EXERCISE DESCRIPTION: Please copy the entries below word for word.

*** SUPPLIED DATA

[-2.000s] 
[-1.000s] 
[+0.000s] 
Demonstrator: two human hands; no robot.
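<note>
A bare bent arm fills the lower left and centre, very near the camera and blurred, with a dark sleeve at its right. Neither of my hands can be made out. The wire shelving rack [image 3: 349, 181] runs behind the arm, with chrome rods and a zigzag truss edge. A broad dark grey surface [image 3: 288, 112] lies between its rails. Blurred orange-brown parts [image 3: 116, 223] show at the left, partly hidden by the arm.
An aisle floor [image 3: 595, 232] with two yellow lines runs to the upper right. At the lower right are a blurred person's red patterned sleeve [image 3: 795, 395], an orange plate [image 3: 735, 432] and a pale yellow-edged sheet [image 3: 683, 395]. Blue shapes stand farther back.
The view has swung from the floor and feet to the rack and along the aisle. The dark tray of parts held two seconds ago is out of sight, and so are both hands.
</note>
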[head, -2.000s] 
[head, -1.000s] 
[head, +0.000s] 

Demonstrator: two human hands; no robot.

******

RESPONSE AREA:
[-2.000s] 
[-1.000s] 
[+0.000s] 
Demonstrator: two human hands; no robot.
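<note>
A bare bent arm fills the lower left and centre, very near the camera and blurred, with a dark sleeve at its right. Neither of my hands can be made out. The wire shelving rack [image 3: 349, 181] runs behind the arm, with chrome rods and a zigzag truss edge. A broad dark grey surface [image 3: 288, 112] lies between its rails. Blurred orange-brown parts [image 3: 116, 223] show at the left, partly hidden by the arm.
An aisle floor [image 3: 595, 232] with two yellow lines runs to the upper right. At the lower right are a blurred person's red patterned sleeve [image 3: 795, 395], an orange plate [image 3: 735, 432] and a pale yellow-edged sheet [image 3: 683, 395]. Blue shapes stand farther back.
The view has swung from the floor and feet to the rack and along the aisle. The dark tray of parts held two seconds ago is out of sight, and so are both hands.
</note>
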[head, -2.000s] 
[head, -1.000s] 
[head, +0.000s] 

Demonstrator: two human hands; no robot.

What has been written here completes the answer.